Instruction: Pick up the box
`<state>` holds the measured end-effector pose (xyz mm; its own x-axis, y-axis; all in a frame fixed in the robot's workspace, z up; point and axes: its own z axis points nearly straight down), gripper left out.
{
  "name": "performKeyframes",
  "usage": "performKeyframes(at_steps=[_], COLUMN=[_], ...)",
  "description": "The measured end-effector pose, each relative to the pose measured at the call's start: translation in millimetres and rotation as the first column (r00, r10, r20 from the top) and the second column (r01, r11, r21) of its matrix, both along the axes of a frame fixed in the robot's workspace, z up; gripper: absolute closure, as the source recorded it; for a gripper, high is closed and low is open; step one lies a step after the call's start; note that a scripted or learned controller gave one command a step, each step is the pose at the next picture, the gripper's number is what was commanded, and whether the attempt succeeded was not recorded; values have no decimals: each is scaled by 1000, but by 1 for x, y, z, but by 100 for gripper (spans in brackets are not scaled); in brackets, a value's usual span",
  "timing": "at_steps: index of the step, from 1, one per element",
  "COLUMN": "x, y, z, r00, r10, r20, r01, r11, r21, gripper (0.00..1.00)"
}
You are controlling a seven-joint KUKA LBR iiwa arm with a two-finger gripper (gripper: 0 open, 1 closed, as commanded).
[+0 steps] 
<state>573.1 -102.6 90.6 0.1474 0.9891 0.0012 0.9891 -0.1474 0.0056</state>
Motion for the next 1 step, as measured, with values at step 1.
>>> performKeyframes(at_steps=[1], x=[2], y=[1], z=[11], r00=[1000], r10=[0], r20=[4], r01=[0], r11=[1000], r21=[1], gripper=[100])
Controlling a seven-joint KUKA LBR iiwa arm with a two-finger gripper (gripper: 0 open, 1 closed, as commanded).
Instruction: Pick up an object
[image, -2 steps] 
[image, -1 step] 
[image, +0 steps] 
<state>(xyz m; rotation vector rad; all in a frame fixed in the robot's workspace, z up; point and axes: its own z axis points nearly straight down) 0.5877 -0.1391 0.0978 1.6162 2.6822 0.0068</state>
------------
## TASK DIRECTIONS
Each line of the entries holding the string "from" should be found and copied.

## WRITTEN RESPONSE
  "description": "The measured end-effector pose, each relative to the pose measured at the call's start: translation in millimetres and rotation as the first column (r00, r10, r20 from the top) and the second column (r01, r11, r21) of its matrix, both along the axes of a frame fixed in the robot's workspace, z up; gripper: absolute closure, as the source recorded it; for a gripper, high is closed and low is open; step one lies a step after the call's start; note that a scripted or learned controller gave one command a step, each step is the pose at the next picture, the gripper's number is what was commanded, and whether the attempt succeeded was not recorded; values have no decimals: each is scaled by 1000, but by 1 for x, y, z, but by 100 for gripper (spans in brackets are not scaled); in brackets, a value's usual span",
  "timing": "at_steps: index of the step, from 1, one per element",

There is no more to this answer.